How different would plastic tokens be from me just buying a cheap checkers set from the dollar store and putting pictures or stickers on them?


edit: I didn't see the poker chip comments upon first glance. Those would work as well.
 

::raises hand::

I have a question.

How different would plastic tokens be from me just buying a cheap checkers set from the dollar store and putting pictures or stickers on them?


edit: I didn't see the poker chip comments upon first glance. Those would work as well.

if you could get different sizes, then not very. If you wanted different sizes to help denote which was in which size category....
 

You can get poker chips ranging in size from quarters to the old dollar coins (pre-Susan B. Anthony or Sacajawea)...plastic ones, at least.
 


These days, I prefer to buy my tokens digitally like the Fiery Dragon CD collections.

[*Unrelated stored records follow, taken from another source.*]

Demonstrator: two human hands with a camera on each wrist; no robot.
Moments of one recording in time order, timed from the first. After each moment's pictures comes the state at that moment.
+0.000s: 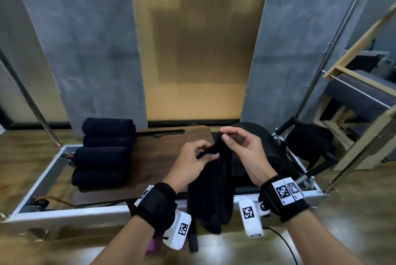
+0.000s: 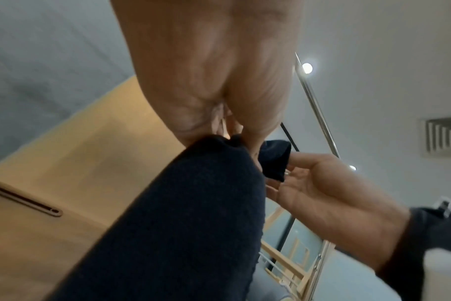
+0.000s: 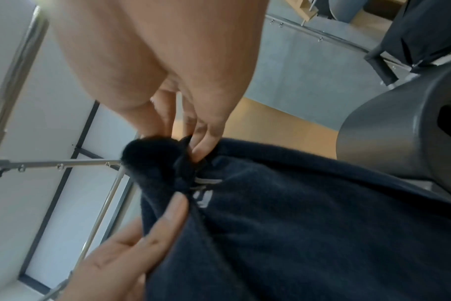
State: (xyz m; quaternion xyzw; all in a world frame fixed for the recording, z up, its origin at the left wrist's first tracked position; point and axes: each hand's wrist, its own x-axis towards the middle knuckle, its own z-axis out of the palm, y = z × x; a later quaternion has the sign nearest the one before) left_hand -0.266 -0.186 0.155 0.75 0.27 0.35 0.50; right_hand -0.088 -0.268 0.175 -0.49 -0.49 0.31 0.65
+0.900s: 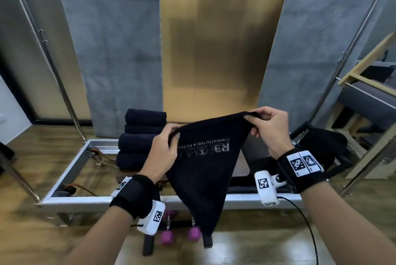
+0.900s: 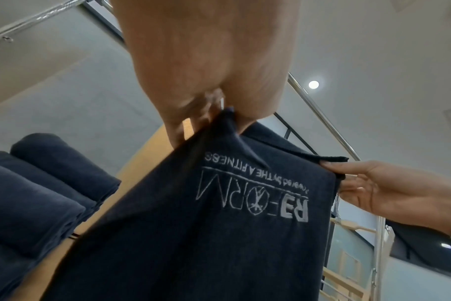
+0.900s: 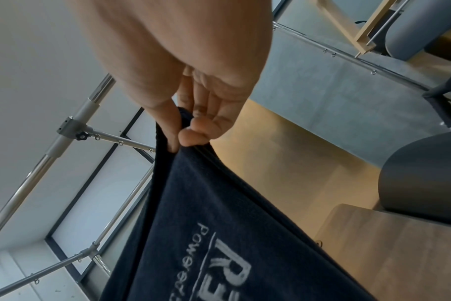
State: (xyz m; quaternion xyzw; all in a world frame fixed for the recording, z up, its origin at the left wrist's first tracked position) left_hand -0.461 -0.174 0.160 0.76 0.30 0.47 0.33; right_hand -0.160 -0.264 0.224 -0.59 -0.44 0.16 0.65
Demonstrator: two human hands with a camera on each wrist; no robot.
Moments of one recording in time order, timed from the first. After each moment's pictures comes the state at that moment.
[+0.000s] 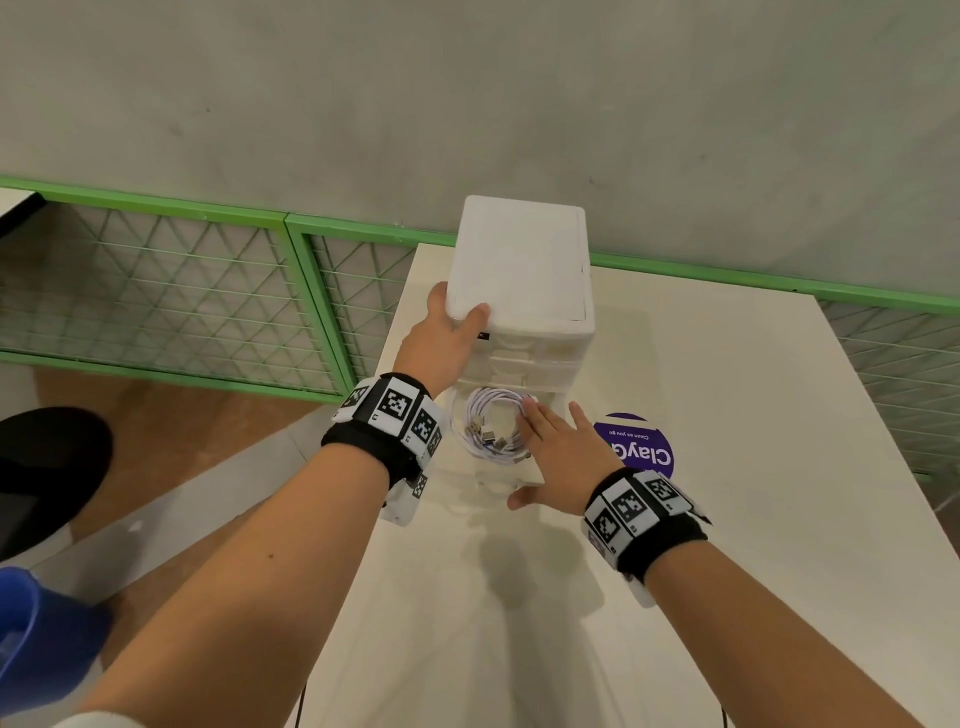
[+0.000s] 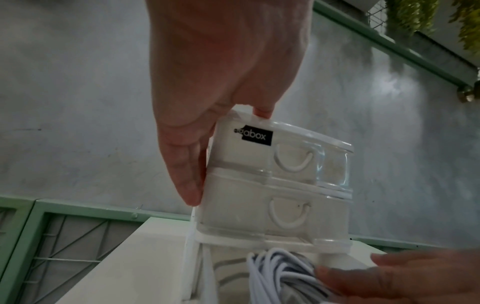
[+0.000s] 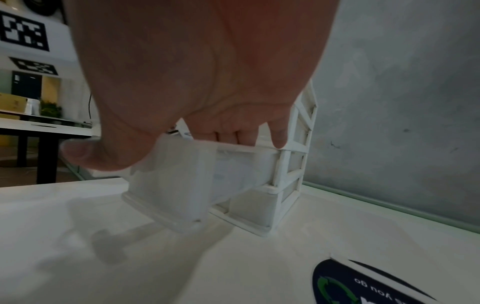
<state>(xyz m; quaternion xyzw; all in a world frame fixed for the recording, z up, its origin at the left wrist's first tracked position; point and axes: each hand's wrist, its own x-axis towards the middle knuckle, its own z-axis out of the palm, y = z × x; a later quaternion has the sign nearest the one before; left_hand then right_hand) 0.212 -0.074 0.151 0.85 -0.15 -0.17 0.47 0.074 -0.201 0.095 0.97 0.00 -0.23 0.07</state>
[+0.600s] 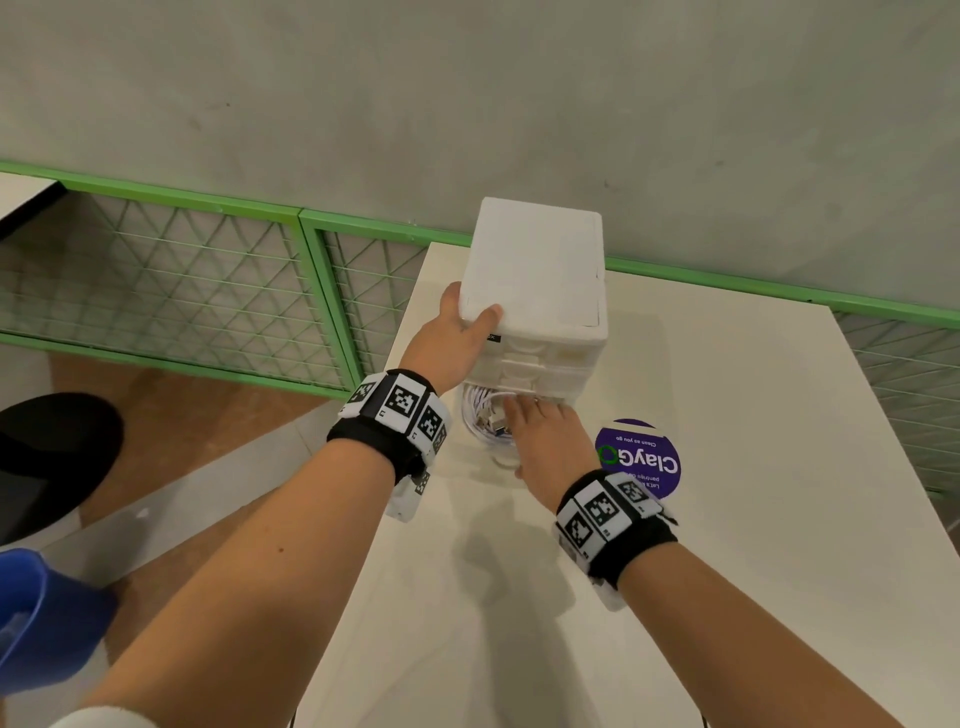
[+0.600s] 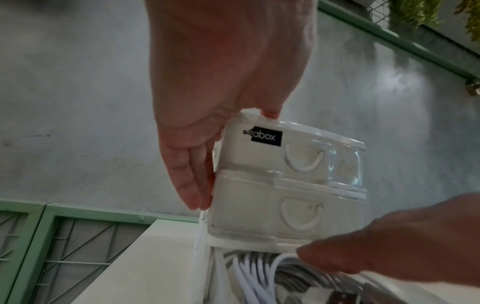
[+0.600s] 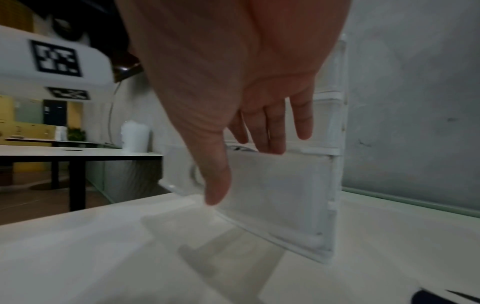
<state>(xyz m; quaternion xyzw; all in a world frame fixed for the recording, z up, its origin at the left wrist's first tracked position) 0.213 -0.073 0.155 0.86 -0.17 -0.18 0.45 0.091 -0.175 0.094 0.99 -0.03 -0.08 0.05</state>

Then I can print the ones I want in any number I want. I can paste up sheets for a night's adventuring or a particular adventure. And I usually just print them on regular paper, then I don't sweat writing on them to indicate damage and so on. I recycle them after I'm done with them.

The only drawback I've encountered printing them on regular paper is lightness. A good sneeze can rearrange the board...
 


I know how tough paper/cardboard tokens can be- I have most of mine eating back to the late 1970s, from games like Melee, Wizard, Hotspot, Raid on Antares, Submarine, Helltank, Car Wars and OGRE/G.E.V., etc.

But I've also lost a few from those games (and others) due to damage hardier materials would have survived. And then there is the size/shape issue: do you know how tough it is to find a way to store a Melee/Wizard 7-Hex Dragon made of cardboard safely for 30 years?

Metal or plastic would have made the job a LOT easier.

Ahah, at this price point I expect them to last a few years, not a few decades like you! And I even gave you the storage solution for them (the D & D tokens, not yer fancy hex or shmuzzle shaped pieces).

Shmuzzles. Remember those? Hah, I just sourced thre idea for minis for my army of giant fire lizards.